Lo strano caso del Dottor Jekyll ed il Signor Hide, il celebre romanzo di Stevenson narrava la storia di un uomo sdoppiato tra bene e male, in un continuo altalenarsi tra le due personalità senza che mai nessuna prendesse sull’altra il totale sopravvento.

Dalla letteratura al calcio, dal calcio a Formello, Felipe Anderson quello “strano caso”: da fenomeno ad incognita, dopo esser stato paragonato dai nostalgici addirittura a Vincenzo D’Amico.
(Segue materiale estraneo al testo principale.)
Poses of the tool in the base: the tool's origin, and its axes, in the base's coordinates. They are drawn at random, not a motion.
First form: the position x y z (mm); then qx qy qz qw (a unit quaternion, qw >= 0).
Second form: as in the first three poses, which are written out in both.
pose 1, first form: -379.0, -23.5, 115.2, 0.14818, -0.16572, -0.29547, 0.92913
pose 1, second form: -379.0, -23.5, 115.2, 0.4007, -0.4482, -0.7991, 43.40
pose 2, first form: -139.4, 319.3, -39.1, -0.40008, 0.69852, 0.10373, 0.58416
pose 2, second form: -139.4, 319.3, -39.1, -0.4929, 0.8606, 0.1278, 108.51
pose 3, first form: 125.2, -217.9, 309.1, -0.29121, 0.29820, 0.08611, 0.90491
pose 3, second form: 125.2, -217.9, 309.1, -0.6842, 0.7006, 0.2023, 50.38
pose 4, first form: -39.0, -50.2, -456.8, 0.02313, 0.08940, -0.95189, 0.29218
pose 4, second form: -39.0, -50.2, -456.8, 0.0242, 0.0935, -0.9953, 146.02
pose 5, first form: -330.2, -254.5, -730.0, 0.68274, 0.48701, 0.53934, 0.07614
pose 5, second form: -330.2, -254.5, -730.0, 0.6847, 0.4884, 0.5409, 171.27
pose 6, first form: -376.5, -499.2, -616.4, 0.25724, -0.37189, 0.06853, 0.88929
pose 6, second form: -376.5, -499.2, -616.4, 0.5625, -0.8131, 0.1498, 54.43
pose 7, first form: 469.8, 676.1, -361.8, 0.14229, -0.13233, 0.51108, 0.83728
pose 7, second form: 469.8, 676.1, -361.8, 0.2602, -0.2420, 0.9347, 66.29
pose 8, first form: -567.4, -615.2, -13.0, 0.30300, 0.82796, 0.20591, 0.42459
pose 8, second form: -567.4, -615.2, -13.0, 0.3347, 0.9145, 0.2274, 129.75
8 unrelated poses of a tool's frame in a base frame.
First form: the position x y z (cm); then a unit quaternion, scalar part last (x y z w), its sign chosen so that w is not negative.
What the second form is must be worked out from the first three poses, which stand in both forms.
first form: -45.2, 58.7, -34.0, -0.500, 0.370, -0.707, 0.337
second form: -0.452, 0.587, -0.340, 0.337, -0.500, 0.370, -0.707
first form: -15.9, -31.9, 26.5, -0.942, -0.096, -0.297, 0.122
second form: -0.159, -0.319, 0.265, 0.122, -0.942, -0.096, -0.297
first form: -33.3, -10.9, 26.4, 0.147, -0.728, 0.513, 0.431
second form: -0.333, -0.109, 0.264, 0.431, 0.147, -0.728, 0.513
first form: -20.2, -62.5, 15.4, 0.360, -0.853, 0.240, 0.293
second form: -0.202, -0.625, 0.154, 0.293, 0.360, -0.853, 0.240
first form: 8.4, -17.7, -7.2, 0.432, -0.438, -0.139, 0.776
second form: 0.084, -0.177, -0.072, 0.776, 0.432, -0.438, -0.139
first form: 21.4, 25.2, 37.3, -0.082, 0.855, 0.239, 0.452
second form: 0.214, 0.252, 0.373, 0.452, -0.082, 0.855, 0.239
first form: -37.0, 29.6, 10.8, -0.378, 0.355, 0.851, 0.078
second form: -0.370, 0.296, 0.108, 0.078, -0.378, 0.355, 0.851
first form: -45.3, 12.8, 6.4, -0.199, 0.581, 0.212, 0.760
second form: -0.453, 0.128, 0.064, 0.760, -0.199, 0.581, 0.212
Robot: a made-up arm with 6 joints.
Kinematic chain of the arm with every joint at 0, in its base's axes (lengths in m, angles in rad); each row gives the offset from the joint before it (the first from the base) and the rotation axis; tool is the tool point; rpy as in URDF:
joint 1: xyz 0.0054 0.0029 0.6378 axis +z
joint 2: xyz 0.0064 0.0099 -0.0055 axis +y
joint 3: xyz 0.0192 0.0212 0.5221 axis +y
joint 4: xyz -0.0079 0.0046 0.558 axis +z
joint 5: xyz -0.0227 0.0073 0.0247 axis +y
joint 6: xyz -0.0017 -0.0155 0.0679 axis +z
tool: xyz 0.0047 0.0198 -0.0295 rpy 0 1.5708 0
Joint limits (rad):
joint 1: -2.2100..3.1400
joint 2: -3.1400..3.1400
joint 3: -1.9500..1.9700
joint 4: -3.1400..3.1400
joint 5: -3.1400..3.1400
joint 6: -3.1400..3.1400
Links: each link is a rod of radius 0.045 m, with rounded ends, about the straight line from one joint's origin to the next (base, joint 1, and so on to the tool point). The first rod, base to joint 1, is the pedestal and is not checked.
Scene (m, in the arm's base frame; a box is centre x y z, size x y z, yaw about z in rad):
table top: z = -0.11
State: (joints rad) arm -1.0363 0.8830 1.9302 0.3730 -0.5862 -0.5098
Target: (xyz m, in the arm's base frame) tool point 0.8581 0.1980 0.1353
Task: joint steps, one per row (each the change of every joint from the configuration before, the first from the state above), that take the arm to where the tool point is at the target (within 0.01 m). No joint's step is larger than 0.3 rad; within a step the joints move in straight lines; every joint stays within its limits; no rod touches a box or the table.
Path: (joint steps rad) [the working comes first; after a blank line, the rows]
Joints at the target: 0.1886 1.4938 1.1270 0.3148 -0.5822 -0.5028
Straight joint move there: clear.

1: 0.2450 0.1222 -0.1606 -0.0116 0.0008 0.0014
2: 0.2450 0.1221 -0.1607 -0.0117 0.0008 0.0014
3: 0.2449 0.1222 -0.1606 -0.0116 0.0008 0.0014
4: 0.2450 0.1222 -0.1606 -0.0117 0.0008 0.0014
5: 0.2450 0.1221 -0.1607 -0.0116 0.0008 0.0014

Tanto imprescindibile e portato alle luci della ribalta durante la scorsa stagione, quanto evanescente, comodo in panchina e offuscato in questa. Possibile che la stellina nascente in casa Lazio non sia stata altro che una meteora?
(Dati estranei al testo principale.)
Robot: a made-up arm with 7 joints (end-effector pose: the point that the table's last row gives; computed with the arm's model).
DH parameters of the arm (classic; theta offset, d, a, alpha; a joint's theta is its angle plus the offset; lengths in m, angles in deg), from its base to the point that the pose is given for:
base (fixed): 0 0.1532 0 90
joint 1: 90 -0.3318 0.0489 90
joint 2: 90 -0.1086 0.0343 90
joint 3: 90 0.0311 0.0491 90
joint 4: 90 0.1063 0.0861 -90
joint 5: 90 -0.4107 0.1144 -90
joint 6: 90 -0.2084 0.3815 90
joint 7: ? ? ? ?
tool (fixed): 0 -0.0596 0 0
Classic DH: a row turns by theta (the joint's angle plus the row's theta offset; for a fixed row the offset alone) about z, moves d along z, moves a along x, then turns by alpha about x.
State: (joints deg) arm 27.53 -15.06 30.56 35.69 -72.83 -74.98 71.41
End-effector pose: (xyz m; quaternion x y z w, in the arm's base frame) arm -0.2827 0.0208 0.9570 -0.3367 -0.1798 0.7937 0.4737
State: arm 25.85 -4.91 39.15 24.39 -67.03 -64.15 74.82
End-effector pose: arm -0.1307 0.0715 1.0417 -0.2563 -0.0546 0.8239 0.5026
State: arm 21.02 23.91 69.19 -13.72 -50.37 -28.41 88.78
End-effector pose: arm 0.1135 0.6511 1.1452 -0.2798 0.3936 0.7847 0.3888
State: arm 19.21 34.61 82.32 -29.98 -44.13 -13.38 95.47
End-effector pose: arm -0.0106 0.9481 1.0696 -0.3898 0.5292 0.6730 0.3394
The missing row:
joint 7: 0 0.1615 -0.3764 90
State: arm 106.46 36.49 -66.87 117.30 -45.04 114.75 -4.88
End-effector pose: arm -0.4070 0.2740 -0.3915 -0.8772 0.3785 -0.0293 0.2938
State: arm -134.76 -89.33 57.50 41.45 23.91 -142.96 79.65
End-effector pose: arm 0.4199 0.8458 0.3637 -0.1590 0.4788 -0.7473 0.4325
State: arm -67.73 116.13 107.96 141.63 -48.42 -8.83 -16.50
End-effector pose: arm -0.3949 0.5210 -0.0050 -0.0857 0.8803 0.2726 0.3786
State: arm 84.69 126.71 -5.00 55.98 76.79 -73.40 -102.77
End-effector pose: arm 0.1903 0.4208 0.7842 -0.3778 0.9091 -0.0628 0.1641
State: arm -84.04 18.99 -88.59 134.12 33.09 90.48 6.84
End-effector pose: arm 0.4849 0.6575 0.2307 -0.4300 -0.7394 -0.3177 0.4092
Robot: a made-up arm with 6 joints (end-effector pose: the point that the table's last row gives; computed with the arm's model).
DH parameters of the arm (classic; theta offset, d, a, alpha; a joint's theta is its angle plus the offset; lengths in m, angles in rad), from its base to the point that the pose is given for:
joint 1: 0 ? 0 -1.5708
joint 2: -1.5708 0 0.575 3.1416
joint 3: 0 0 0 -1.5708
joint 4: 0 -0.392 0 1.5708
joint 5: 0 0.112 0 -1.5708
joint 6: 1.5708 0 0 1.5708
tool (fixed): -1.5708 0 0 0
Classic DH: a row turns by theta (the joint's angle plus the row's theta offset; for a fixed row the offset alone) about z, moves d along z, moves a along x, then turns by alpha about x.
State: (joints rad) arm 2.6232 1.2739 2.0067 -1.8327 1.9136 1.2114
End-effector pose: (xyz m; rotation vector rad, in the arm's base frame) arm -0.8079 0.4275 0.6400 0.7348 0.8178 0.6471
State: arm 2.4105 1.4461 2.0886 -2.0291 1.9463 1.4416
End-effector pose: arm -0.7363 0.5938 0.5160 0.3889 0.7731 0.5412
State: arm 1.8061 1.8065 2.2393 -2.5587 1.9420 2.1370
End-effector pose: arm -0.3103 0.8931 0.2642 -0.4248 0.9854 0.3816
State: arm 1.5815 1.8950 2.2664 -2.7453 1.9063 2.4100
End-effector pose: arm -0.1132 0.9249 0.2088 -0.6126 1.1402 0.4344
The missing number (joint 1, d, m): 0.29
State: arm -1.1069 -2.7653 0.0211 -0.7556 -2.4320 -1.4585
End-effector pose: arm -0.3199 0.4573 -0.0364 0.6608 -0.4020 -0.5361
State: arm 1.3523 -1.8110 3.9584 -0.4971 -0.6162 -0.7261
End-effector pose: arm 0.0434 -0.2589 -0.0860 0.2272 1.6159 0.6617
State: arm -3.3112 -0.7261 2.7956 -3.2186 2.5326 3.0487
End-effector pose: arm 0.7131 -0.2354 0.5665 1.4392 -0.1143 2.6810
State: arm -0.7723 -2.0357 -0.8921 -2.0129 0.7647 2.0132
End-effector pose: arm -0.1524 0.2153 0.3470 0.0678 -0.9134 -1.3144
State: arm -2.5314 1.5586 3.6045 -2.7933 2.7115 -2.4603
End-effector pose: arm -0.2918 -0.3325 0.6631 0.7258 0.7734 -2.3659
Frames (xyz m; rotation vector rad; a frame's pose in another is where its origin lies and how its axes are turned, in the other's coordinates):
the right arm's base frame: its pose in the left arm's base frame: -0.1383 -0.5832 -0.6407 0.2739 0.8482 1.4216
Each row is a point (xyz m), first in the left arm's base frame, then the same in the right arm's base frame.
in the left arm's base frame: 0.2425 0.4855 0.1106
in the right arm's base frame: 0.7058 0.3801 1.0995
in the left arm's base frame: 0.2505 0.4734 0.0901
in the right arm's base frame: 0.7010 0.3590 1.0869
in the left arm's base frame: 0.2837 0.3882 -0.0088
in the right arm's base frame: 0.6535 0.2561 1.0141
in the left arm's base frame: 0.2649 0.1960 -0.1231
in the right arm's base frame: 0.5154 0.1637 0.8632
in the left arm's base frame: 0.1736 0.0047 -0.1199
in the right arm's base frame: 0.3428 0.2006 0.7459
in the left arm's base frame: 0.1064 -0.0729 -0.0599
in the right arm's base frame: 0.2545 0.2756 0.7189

FELIPETTO DOVE SEI?-Eccolo è lì, ma nessuno lo vede perchè non è più lui. Top e flop i due volti della stessa medaglia, sembrano convivere nel brasiliano ed è come se quel ragazzo meraviglioso e miracoloso, si fosse imprivvisamente addormentato. Non segna, neanche corre più di tanto, non dribbla ed il più delle volte sembra smarrito: Felipetto non si diverte! Eppure il popolo laziale non smette di crederci e tra spalti e poltrone, ad ogni suo ingresso in campo qualcuno dice: ” adesso ci pensa Felipetto!”, soprattutto quando la situazione è critica, perchè il popolo laziale vede ancora il “Felipe dei miracoli”. 22 anni ed una storia che oramai sembra tristemente nota di tanti baby fenomeni portati alla gloria troppo in fretta e poi bruciati dai quei riflettori della ribalta, perchè forse 22 anni son troppo pochi per capire. Ma il calcio questo esige: esige la giovinezza quasi ne fosse ossessionato. Il calcio dà e toglie e non aspetta i “potenziali” campioni. Felipe s’è perso e lo sa anche lui.

QUESTIONE DI CARATTERE- I limiti di personalità son stati noti dall’inizio, Felipe vola ad alta quota e poi si schianta. Prima di Stefano Pioli non lo aveva notato nessuno, qualcuno lo aveva anche additato come “pippa”, perchè se ha un difetto questo ragazzo, è forse quello di farsi mettere in ombra dalle personalità più forti. Un carattere che pare spesso troppo timido che lo limitò all’inizio della sua avventura romana, un carattere che non va d’accordo col suo talento. In Champions per esempio, subì il carisma dei giocatori più forti e si fece travolgere.

MISTER PIOLI- Mister Pioli tese la mano a questo ragazzo timido, forse troppo perfettino, uno di quelli che si stranisce se il gol non arriva e ci remugina sopra, gli tese la mano e lo trasormò in Felipe Anderson, quel fenomeno inatteso che esplose all’improvviso. Quello sbarbatello talentuoso che diede quasi il via ad un’asta spietata a suon d’offerte da club europei appena pochi mesi fa. Mister Pioli che lo abbracciò dopo un gol quest’anno come un padre. Qualcuno incolpa il tecnico emiliano di non aver costruito la squadra intorno a lui, come ad esempio ha fatto Sarri intorno ad Higuain, ma non addentrandomi in tecnicismi sterili, io credo che una squadra è formata da 11 elementi e non da un assolo. Il talento, o almeno quello che abbiamo visto tutti in Felipe, non può scomparitre una mattina, non puoi svegliarti e scoprire che sei diventato mediocre.

IL NUMERO 10- Il numero 10 sembra un pò una maledizione: anche Pogba all’inizio della stagione andò in crisi. Ma questi ragazzi non sono meteore, sono stelle di prima grandezza. Troppo giovani, ancora troppo candele al vento. Felipe Anderson non è stato un fuoco di paglia, non è stato solo uno baciato dalla fortuna, perchè quella ti può assistere una volta, due al massimo. L’intera Lazio in crisi per mesi e l’aria pesante intorno a Formello, forse hanno influito negativamente, ma il brasiliano non si tocca! Per adesso ciò che conta è la volontà e la sua appare chiara come ha spesso affermato ai microfoni: vuole essere quello dell’anno scorso. Il popolo laziale non dimentica e rimane vicino al suo Felipetto sperando che la sveglia suoni adesso. Forza piccolo Anderson torna tra i grandi!